_YOUR ASSIGNMENT_
Answer with one figure only, the number of lines below in which "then" occurs.
= Beginning of Section =
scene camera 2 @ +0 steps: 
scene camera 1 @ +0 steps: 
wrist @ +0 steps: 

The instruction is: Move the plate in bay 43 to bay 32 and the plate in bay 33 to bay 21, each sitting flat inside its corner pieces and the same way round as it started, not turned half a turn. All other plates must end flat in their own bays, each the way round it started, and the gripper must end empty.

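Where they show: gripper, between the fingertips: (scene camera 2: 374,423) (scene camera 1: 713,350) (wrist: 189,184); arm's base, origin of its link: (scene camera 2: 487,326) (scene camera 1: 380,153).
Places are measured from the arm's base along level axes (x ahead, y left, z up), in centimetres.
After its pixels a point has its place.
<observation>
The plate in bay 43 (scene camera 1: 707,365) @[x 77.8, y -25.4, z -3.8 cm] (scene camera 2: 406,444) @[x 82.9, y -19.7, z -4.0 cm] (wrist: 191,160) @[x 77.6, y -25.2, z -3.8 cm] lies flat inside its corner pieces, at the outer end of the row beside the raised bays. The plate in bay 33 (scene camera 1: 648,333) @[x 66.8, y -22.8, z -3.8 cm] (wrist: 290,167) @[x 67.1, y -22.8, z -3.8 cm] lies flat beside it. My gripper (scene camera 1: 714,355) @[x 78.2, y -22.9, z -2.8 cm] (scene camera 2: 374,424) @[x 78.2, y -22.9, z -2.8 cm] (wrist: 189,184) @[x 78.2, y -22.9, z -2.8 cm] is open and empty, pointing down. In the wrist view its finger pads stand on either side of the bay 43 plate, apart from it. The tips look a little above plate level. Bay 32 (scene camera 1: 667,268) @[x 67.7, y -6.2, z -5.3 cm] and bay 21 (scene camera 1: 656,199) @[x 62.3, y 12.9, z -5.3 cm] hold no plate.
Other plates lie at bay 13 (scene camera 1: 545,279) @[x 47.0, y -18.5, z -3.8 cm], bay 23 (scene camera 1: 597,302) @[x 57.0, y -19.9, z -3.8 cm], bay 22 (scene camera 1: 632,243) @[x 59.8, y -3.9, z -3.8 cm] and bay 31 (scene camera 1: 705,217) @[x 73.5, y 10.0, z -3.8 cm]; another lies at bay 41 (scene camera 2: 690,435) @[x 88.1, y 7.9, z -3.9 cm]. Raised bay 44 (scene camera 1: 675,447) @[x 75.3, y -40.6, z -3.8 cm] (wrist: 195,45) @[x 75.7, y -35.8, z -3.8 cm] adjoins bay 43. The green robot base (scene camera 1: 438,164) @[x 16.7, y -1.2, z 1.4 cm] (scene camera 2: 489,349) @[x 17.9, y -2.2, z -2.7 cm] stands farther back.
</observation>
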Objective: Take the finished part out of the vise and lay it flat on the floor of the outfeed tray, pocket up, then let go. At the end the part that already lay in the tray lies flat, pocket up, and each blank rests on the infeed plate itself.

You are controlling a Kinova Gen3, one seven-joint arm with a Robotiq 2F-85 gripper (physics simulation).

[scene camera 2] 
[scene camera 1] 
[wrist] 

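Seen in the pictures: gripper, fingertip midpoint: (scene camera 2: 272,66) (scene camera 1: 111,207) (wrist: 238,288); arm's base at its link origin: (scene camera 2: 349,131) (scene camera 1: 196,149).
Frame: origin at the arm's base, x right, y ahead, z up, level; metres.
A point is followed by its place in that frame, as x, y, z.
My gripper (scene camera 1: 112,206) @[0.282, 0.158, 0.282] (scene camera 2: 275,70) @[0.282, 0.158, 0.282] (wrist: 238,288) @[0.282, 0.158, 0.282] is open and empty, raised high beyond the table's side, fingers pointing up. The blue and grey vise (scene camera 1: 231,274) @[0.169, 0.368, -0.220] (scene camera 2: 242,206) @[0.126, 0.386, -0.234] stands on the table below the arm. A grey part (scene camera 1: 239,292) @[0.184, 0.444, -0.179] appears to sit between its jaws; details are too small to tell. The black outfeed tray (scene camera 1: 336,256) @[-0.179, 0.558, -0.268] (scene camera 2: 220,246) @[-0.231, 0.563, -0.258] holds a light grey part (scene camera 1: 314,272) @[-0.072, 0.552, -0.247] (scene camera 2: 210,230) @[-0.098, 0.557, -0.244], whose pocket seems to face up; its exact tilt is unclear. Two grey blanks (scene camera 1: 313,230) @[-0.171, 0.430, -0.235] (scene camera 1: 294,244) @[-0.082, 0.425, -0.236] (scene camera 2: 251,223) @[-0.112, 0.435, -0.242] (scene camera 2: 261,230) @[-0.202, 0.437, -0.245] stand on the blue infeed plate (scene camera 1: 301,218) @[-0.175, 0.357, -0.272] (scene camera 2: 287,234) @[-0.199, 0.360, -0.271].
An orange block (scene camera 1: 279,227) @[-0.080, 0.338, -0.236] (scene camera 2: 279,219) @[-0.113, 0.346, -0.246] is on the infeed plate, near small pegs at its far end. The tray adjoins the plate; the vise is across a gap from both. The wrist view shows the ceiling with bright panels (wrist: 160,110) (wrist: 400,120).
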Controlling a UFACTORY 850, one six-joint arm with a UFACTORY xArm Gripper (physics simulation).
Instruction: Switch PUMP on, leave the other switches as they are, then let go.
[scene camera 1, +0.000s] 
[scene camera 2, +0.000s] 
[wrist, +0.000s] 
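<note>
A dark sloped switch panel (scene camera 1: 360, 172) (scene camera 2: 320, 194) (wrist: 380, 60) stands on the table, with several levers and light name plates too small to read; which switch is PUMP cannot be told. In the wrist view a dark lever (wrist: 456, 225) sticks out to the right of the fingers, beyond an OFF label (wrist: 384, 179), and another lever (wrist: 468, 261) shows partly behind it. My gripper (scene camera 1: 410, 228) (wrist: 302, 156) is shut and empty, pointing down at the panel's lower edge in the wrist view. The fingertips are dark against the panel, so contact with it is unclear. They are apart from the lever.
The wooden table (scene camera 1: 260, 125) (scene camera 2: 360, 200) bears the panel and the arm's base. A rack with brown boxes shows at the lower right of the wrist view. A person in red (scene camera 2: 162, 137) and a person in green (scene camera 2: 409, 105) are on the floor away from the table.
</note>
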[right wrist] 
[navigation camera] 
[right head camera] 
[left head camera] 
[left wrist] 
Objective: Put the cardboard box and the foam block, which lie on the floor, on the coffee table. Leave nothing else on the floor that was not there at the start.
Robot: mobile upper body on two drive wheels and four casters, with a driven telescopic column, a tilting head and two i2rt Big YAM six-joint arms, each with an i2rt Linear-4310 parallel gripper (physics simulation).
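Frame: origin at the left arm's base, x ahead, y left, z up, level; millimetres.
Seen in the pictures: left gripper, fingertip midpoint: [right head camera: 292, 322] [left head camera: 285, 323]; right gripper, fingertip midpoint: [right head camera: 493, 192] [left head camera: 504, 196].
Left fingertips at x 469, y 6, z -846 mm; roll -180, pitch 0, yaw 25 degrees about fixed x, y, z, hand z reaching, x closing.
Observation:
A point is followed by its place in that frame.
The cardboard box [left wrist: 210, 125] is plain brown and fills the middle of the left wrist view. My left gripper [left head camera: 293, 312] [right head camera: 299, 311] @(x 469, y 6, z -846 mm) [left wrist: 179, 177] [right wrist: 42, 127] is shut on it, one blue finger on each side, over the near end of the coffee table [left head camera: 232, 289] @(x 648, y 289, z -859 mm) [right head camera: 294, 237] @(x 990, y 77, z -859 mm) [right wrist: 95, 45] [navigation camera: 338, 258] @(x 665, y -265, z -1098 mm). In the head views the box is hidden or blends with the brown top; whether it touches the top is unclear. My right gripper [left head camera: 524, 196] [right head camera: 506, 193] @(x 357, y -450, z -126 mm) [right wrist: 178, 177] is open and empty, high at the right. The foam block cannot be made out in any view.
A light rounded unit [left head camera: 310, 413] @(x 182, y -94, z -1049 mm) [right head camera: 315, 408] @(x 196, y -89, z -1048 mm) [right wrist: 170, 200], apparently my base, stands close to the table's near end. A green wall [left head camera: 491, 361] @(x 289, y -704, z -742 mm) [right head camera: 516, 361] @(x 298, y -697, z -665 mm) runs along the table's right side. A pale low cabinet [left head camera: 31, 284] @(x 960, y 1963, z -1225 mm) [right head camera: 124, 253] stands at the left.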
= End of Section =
_WRITTEN SOLUTION_
2